Bottle Boys (1984-85): Starring Robin Askwith as randy milkman Dave Deacon, Bottleboys has frequently been voted the worst sitcom of all time – although it faces stiff competition from the next entry in this list. Back in the 70s, Askwith achieved notoriety for the X-rated Confessions comedy films, and Bottle Boys was basically a watered-down version for prime-time Saturday night, with a bit of slapstick farce thrown in.
Redeeming features? Well, the signature tune, laden with smutty double entendres, was quite catchy, and was actually released as a single.
Heil Honey, I’m Home (1990). Really, what were they thinking of? A sitcom about Adolf Hitler and Eva Braun living next door to a Jewish family in 1930s Berlin is something which even Bernard Manning would have considered tasteless. But for reasons unexplained, satellite channel Galaxy thought it would be suitable for mainstream television, by claiming it was a parody of tacky American sitcoms from the 1950s. Yeah, right.
Incredibly, a full series was recorded, but was dropped after the pilot episode was panned.
Triangle (1981-83). The BBC pushed the boat out for this big-budget drama, literally. Set on a North Sea ferry, the show was meant to be Britain’s answer to the popular American series Loveboat, featuring exciting destinations and the romance of the open seas.
So what could go wrong? Well, the one thing no amount of money could change was the weather, typified by the opening scenes where a clearly freezing Kate O’Mara sunbathed topless on the deck. The endless grey skies sapped any last vestige of glamour from the scenery, and the new hi-tech cameras struggled with the contrast of light coming from windows.

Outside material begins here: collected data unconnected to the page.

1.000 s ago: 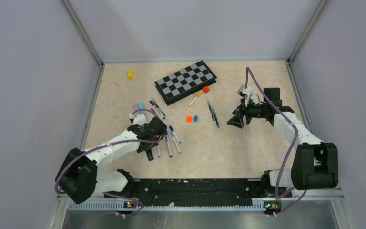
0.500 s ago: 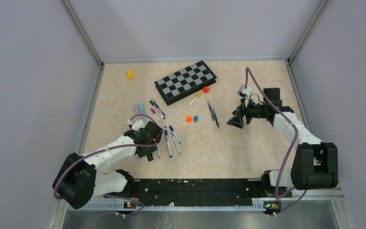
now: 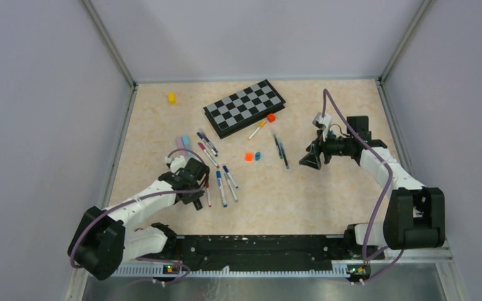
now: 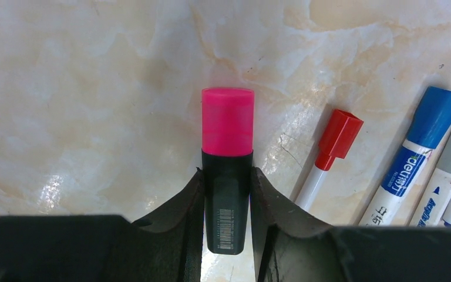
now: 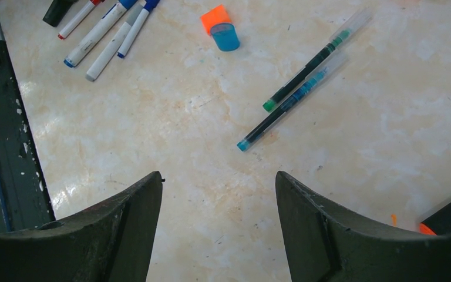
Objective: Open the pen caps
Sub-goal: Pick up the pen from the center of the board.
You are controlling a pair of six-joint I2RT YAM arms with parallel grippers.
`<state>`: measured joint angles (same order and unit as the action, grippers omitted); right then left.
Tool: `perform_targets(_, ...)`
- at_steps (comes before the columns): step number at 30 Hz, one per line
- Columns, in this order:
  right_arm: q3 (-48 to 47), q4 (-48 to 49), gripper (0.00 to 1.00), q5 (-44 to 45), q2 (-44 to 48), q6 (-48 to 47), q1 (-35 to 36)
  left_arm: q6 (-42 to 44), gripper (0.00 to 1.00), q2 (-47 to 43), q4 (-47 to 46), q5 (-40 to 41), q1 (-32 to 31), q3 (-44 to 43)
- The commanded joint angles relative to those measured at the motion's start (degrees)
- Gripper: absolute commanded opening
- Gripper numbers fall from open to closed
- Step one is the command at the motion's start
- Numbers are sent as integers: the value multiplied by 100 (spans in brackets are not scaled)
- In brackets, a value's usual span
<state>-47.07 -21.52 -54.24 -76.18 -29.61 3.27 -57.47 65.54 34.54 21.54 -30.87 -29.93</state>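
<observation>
In the left wrist view my left gripper [image 4: 227,171] is shut on a chunky black highlighter [image 4: 228,202], both fingers pressed on its barrel. Its pink cap [image 4: 228,122] sticks out past the fingertips, still on. Beside it lie a white marker with a red cap [image 4: 339,135] and a blue-capped marker [image 4: 416,160]. From above, the left gripper [image 3: 191,182] sits at the left of the marker row [image 3: 226,185]. My right gripper [image 3: 309,158] hovers open over bare table [image 5: 219,176], short of two thin pens [image 5: 296,82].
A black-and-grey chessboard [image 3: 243,106] lies at the back, an orange block [image 3: 271,117] at its edge and a yellow block [image 3: 171,98] far left. Loose orange [image 3: 248,156] and blue [image 3: 258,155] caps sit mid-table. More pens [image 3: 206,144] lie above the left gripper.
My left gripper has closed onto the black highlighter and shifted slightly left and nearer. The right arm has not moved.
</observation>
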Motion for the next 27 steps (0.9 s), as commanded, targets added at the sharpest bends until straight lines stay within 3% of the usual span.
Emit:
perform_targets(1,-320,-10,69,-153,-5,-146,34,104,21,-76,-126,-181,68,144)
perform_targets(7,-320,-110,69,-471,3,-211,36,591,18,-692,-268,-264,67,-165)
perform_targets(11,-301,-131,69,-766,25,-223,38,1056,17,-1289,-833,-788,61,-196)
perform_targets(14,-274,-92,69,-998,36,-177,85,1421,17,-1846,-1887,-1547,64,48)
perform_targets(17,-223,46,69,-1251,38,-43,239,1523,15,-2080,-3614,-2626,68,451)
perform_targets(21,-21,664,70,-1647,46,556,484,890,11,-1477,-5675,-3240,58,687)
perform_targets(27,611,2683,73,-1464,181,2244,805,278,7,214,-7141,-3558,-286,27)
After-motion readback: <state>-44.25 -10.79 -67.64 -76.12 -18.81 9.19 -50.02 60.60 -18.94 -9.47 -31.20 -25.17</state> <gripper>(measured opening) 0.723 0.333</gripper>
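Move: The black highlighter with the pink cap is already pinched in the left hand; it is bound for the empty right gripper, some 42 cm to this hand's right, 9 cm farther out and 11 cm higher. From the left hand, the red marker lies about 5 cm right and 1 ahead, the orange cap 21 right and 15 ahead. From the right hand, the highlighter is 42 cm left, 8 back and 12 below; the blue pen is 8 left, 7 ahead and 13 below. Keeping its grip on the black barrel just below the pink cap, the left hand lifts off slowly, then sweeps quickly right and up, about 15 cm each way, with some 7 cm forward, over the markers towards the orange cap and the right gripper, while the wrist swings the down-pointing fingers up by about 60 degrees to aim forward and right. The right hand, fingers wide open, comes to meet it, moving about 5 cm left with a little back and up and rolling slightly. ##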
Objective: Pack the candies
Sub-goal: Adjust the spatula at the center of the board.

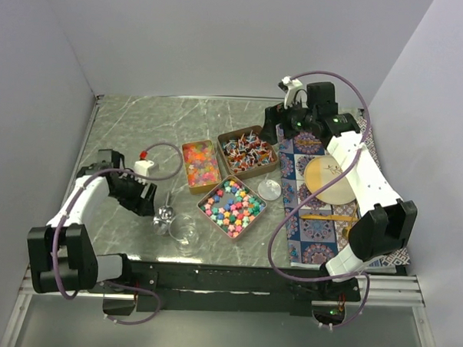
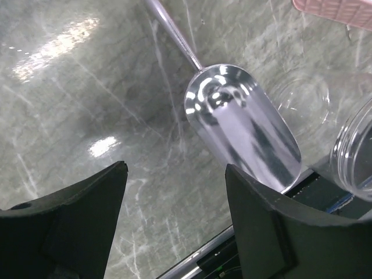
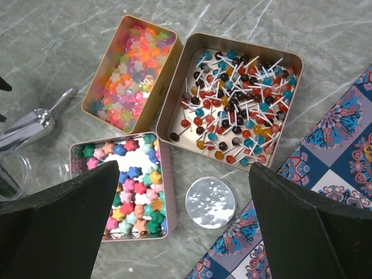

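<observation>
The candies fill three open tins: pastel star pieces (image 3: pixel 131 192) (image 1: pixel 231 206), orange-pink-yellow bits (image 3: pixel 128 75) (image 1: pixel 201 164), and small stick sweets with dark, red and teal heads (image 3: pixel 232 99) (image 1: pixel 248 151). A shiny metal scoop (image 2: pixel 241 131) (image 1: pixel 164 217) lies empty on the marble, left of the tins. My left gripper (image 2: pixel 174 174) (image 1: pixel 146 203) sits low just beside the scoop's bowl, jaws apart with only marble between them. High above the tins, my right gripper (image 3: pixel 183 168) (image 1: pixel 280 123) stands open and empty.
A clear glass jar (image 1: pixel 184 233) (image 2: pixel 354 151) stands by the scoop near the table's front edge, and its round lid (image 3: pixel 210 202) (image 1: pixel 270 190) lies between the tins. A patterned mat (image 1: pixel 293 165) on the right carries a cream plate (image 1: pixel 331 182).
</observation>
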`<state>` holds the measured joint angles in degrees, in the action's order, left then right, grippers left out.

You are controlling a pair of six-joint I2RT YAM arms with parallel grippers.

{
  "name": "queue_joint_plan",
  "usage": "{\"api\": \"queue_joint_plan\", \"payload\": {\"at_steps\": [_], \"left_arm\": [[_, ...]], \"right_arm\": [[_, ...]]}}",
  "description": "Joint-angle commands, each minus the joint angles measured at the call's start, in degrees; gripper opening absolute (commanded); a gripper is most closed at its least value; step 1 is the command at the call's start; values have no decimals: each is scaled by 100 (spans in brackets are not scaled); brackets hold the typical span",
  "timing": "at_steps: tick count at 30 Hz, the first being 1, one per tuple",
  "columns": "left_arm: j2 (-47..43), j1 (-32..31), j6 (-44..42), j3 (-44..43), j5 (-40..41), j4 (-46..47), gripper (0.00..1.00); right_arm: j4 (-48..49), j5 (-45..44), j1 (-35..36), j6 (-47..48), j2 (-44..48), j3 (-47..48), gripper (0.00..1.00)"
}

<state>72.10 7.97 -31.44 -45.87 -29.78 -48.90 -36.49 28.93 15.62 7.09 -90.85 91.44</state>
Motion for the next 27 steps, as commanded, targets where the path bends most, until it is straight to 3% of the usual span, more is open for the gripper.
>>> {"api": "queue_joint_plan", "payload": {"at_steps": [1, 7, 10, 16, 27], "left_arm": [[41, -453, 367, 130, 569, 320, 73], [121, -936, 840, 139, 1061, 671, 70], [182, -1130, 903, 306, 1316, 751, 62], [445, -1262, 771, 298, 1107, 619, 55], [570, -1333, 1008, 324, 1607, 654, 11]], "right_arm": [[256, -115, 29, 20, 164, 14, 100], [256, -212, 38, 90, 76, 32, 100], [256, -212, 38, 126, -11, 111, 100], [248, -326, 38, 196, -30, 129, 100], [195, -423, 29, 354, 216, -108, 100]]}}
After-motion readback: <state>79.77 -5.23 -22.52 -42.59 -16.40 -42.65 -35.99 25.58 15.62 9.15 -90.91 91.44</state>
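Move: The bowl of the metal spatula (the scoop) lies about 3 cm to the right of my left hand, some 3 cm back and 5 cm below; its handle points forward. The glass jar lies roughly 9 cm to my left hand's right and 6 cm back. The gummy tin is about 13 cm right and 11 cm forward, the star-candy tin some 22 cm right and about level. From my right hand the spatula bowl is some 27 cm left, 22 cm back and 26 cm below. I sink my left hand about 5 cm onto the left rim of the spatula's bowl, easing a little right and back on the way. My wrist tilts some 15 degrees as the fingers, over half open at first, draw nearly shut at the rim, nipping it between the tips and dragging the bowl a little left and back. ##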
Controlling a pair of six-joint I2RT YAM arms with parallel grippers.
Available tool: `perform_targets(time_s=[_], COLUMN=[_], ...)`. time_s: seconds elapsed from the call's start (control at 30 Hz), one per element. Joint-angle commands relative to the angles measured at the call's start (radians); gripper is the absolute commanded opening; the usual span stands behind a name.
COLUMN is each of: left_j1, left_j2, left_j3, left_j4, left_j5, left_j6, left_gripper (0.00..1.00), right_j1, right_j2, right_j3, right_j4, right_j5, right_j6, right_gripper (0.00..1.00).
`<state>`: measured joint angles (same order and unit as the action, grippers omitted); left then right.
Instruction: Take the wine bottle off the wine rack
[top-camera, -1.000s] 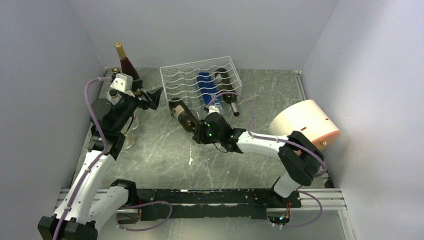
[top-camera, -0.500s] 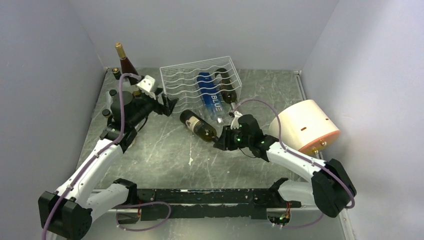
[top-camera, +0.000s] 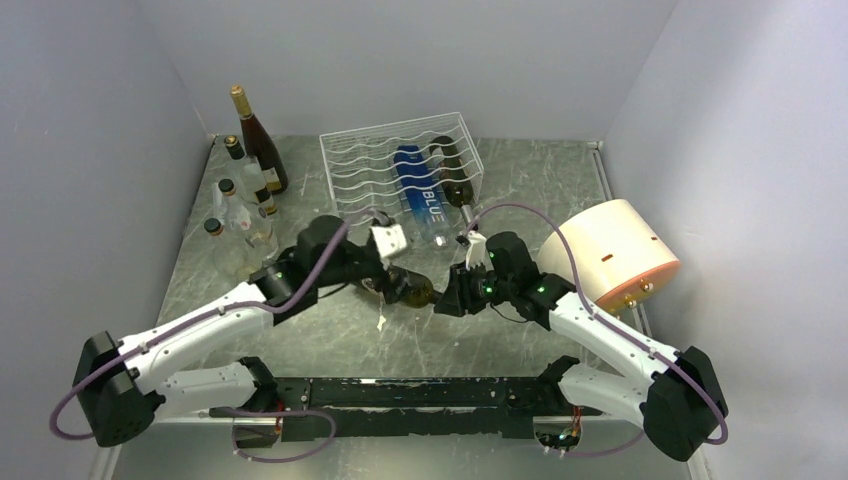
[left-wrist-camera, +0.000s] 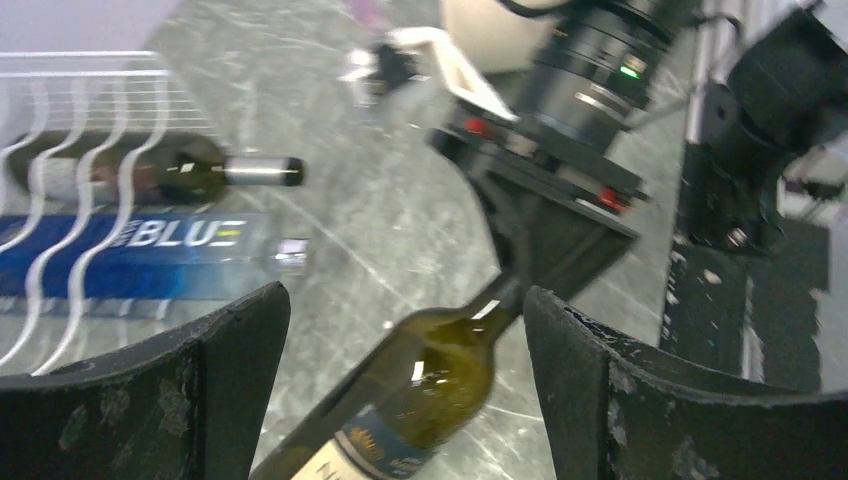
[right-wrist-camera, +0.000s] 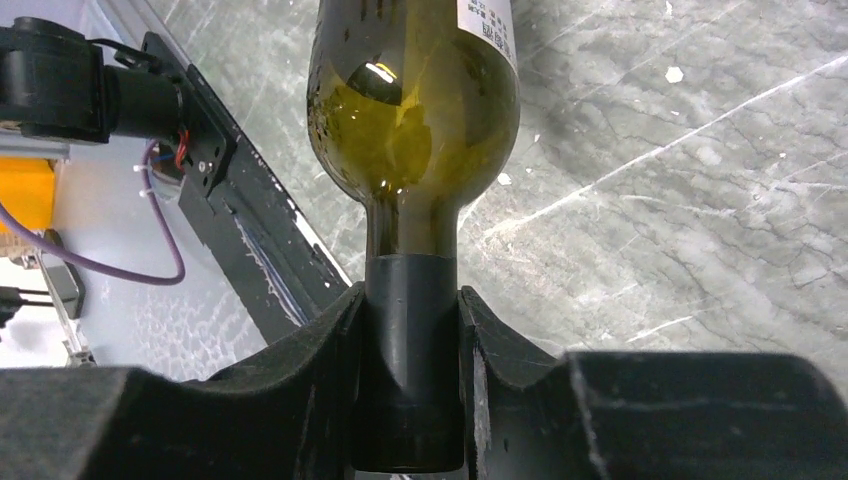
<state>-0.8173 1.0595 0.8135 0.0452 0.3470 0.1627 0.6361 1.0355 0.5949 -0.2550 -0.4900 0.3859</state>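
A green wine bottle (top-camera: 408, 289) is off the white wire wine rack (top-camera: 350, 165), near the middle of the table. My right gripper (top-camera: 447, 298) is shut on its black-capped neck (right-wrist-camera: 410, 340), with the bottle body (right-wrist-camera: 413, 110) reaching away from the camera. My left gripper (top-camera: 385, 262) is open and straddles the bottle body (left-wrist-camera: 430, 390), its fingers (left-wrist-camera: 200, 390) apart from the glass on both sides. A blue bottle (top-camera: 418, 195) and a dark bottle (top-camera: 455, 172) lie in the rack.
Several upright bottles (top-camera: 250, 170) stand at the back left corner. A cream-and-orange cylinder (top-camera: 610, 250) lies at the right. The black base rail (top-camera: 400, 395) runs along the near edge.
My right gripper has pulled the green bottle nearer and away from the rack. My left arm has swung from the back left bottles to the middle, over the bottle body.
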Motion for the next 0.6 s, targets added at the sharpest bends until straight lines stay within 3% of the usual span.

Production crews, in between bouts of seasickness, did find a way around this – they filmed indoor scenes with the curtains closed. Which, of course, meant they might as well have been shot in the studio.
On the positive side, Triangle did pioneer filming techniques which later became the norm. And its lame scripts provided Terry Wogan with plenty of material for his radio show.
Come Back, Mrs Noah (1977-78): The 1970s produced some fantastic sitcoms, including Are You Being Served?, written by Jeremy Lloyd and David Croft, and starring Mollie Sugden. Let’s just say the trio’s next project was not quite so successful.
Set in the year 2050, Sugden starred as Gertrude Noah, a housewife who unwittingly becomes an astronaut after winning a cookery competition. The prize is a tour of a space station, and during the visit Mrs Noah is accidentally blasted into space. And it looked as though the costume department extended to an old colander for Mrs Noah’s head.
Eldorado (1992-93): Back in the early 1990s, Terry Wogan was the king of the TV chat show, his thrice weekly programme regularly coming close to the top of the viewing figure charts. So what did the BBC do? Replace it with a £10 million soap opera which trailed Antiques Roadshow in the ratings.